Lol, me the troll? Sure, I'll be the troll.
But if I'm going to be the troll, then you're the living definition of a Negative Nancy. It's grating that you frequently have to be an argumentative downer, no matter how trivial the point, and whether it affects you or not. This is a prime example.
I, as well as many people, consider spam to be anything unsolicited. Phone calls, text messages, door knockers, junk snail mail, emails, social media messages. You name it, if its unsolicited from an unknown or unwelcome source, its spam to me. I'm sure I'm not the only one here that uses the term very broadly these days.

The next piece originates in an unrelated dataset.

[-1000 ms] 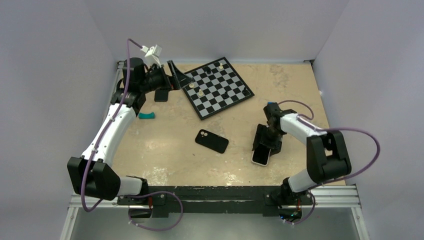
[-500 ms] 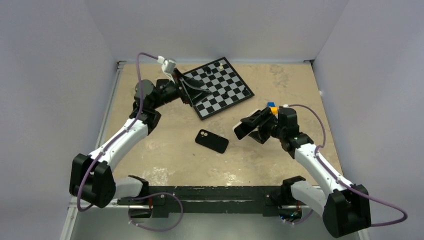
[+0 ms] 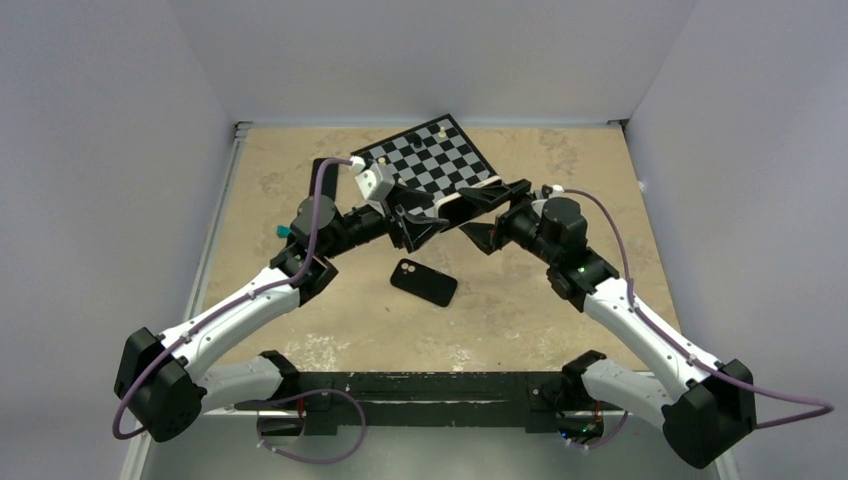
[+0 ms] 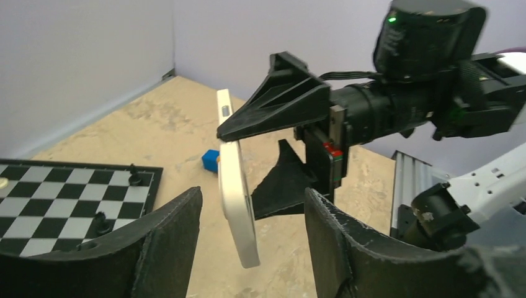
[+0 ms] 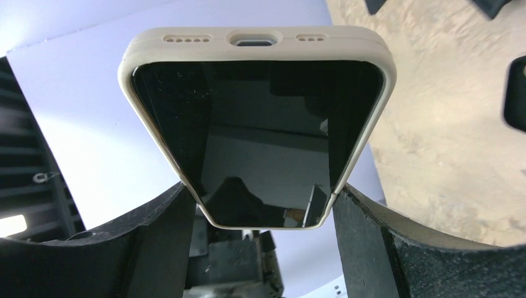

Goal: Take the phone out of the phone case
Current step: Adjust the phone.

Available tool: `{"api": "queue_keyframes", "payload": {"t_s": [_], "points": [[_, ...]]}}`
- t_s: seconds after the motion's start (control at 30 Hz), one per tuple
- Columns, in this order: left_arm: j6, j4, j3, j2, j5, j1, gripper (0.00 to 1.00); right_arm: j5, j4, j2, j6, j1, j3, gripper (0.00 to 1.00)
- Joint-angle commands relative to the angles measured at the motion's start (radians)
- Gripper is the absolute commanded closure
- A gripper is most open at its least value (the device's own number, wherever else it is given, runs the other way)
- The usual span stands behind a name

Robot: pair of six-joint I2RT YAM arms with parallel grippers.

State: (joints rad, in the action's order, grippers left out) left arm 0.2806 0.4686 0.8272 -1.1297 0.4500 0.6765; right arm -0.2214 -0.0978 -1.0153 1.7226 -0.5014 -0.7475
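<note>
The phone (image 3: 465, 196), black screen with a pale rim, is held in the air above the chessboard's near edge. My right gripper (image 3: 472, 212) is shut on its long edges; the right wrist view shows the phone (image 5: 257, 136) pinched between both fingers (image 5: 167, 236). My left gripper (image 3: 432, 225) faces it from the left, open. In the left wrist view the free end of the phone (image 4: 236, 186) hangs between the left fingers (image 4: 167, 242) with a gap on each side. The black phone case (image 3: 423, 282) lies flat on the table below, apart from both grippers.
A chessboard (image 3: 430, 165) with several pieces lies at the back centre, just behind the grippers. A small blue block (image 4: 211, 160) sits on the table beyond the phone. A teal object (image 3: 281, 231) peeks out beside the left arm. Walls close in on three sides.
The right arm lifted the phone from the table's right side to mid-air at the centre. The left arm swung in from the back left, and its jaws narrowed around the phone's end.
</note>
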Motion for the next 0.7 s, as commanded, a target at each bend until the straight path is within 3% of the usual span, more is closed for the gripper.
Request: {"api": "queue_keyframes", "payload": {"t_s": [0.0, 0.13, 0.33, 0.67], "points": [[-0.057, 0.025, -0.030, 0.019, -0.124, 0.001, 0.38, 0.095, -0.139, -0.014, 0.064, -0.061, -0.095, 1.00], [-0.060, 0.029, -0.052, 0.041, -0.189, 0.001, 0.43, 0.115, -0.150, -0.016, 0.073, -0.080, -0.085, 1.00], [-0.019, 0.037, -0.034, 0.005, -0.134, 0.002, 0.48, 0.109, -0.183, -0.028, 0.087, -0.103, -0.082, 1.00], [-0.002, 0.026, -0.012, -0.016, -0.072, 0.002, 0.71, 0.137, -0.195, -0.052, 0.083, -0.155, -0.126, 1.00]]}}
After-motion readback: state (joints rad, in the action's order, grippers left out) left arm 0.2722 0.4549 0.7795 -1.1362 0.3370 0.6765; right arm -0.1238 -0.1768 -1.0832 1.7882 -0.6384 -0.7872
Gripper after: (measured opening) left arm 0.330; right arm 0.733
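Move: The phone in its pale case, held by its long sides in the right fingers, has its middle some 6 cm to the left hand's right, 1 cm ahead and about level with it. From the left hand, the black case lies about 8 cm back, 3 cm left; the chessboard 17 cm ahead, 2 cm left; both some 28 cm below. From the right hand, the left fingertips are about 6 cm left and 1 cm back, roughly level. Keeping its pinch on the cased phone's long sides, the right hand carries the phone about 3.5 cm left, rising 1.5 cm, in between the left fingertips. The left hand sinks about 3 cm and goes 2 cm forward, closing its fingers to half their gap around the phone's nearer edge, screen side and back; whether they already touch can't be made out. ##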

Clearly, in this case, the only form of corporate harassment that a simple CIRA auth request form could possibly generate is.... drumroll please... an unsolicited email, i.e. SPAM. So no, these are not two totally different things. You singled out a very specific type of corporate harassment - an unsolicited email message. Apparently Armageddon is coming in the form of an unrequested auth-code request.
And wouldn't the CIRA Registrant Contact form be worse? You don't even need to know their email address for that!
In any case, dude, try to lighted up a bit, in the scheme of potential "corporate harassment" methods, this is unbelievably minor, and no worse than what already exists. So we add 1 new form that almost no one on planet earth even knows about, to the gazillions of forms I could enter an email address into as a way to harass someone at the other end of that email. Its like a drop in the ocean, meaningless.
I wanted to point out, unrelated to you, that a legitimate knee-jerk concern might be if someone nefarious could intercept your email. And I'll point out that it could be through an account hack, or from leaving your computer or phone open long enough for them to install a global redirect or filter on your email accounts. That's why I carefully pointed out many of the various levels of security options you may or may not have through your registrar and email accounts. Understanding that is the key to understanding that an unrequested auth code email is not the thing you should be worried about. Hopefully that has prompted a few people to take that two-factor-authentication stuff seriously, on all of your registrant email AND registrar accounts. If something is going to go wrong - its most likely to be at your email or registrar account level. In only takes one of them to be hacked to be a major problem.
In any case. My vote is that the CIRA Auth Code Request form is a good thing. Thanks
@richard.schreier for making it happen.